**Your assignment**
Please output every line of the material as it stands, without the pictures.
═════ Raw data
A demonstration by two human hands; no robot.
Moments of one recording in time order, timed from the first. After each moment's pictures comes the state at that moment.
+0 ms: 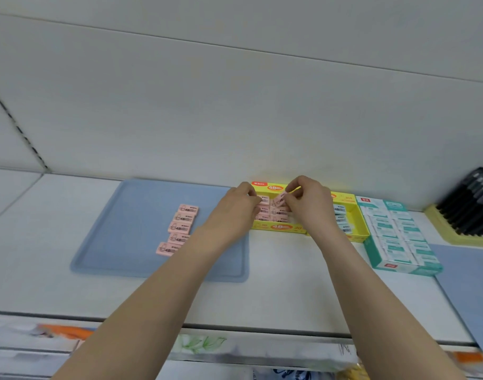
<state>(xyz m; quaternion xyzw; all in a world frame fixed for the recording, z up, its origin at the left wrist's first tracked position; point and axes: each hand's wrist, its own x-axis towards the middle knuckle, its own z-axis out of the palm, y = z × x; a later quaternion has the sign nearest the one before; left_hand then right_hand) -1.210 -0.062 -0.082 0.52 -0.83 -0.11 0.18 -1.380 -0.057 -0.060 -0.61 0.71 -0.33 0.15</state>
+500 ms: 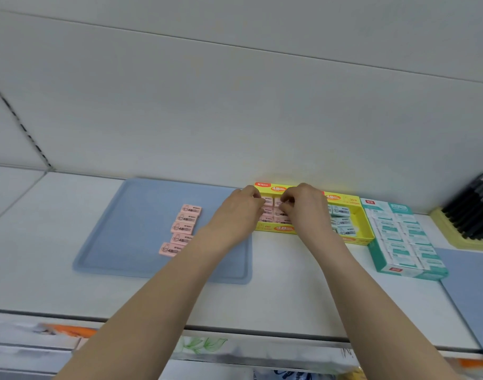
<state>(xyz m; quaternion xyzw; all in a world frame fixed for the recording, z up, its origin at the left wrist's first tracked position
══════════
**Response**
A demonstration by two human hands; no robot.
Moments of one recording in time order, timed from the first. After each moment's pictures comes the state at that moment.
+0 ms: 
<state>(xyz m; quaternion xyzw; all in a world frame fixed for the recording, z up, its origin at the left wrist's first tracked position; point and axes: each hand's wrist, its own x-axis towards the middle knuckle, its own z-axis out of the palm, y = z × x; a later quaternion has the sign nearest the one before; left_hand then right_hand) -1.210 -0.062 -0.082 0.52 -0.83 -0.11 0.18 -1.380 -0.057 -0.060 -0.61 0.71 -0.33 0.15</state>
+500 ms: 
<state>(xyz m; quaternion xyzw; all in a world frame fixed for the recording, z up, its origin at the left wrist's first tracked position

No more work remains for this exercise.